Na dinastia Zhou, os descendentes dos comerciantes foram estabelecidos no Estado de Song, continuando a linhagem de Shang. Mais de dois mil anos depois, Zhao Kuangyin, como comandante militar de Guide, vestiu o manto amarelo e fundou a dinastia Song, nomeando o Estado segundo Songzhou, completando assim um ciclo histórico. Com esse ciclo, encerrava-se a era clássica da China. Daí em diante, toda a história chinesa se desenrolou sobre o cadáver da dinastia Song; intelectualmente, nunca mais houve renovação semelhante, até a chegada da grande transformação sem precedentes em três mil anos.

Xu Ping levou mais de dois anos para compreender isso, e só então pôde, com olhar de chinês clássico, examinar a história, entendendo o papel de seu tempo. Mesmo participando dos exames, ele não seria um letrado tradicional, mas se tornaria um chinês clássico dotado do conhecimento do futuro — não um alucinado tentando transformar a China em uma civilização ocidental.

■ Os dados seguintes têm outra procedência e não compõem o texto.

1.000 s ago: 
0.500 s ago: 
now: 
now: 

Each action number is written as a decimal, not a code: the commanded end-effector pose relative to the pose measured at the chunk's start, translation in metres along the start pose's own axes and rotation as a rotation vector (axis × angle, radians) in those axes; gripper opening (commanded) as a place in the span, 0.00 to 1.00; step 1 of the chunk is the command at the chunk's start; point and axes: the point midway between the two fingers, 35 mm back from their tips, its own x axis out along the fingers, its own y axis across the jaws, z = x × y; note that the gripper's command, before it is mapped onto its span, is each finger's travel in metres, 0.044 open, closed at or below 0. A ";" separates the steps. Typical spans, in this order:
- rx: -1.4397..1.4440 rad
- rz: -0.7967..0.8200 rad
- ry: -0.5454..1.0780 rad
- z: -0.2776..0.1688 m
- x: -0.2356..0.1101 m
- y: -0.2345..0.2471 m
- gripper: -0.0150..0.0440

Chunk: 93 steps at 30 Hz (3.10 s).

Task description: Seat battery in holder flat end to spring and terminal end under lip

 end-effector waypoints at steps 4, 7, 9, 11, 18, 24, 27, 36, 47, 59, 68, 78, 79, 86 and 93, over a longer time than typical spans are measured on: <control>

A China sempre deveria trilhar seu próprio caminho, interrompido pelas invasões dos povos nômades e, depois, arrasado pelas armas das potências estrangeiras, forçando-a a buscar uma nova vida em meio ao inferno. Esse caminho, enfim, deve ser dos chineses; não uma imitação servil. Mesmo em sua vida anterior, talvez ainda não houvesse sido encontrado. Ao chegar àquele tempo, tudo o que Xu Ping podia fazer era continuar, tentando buscar esse caminho.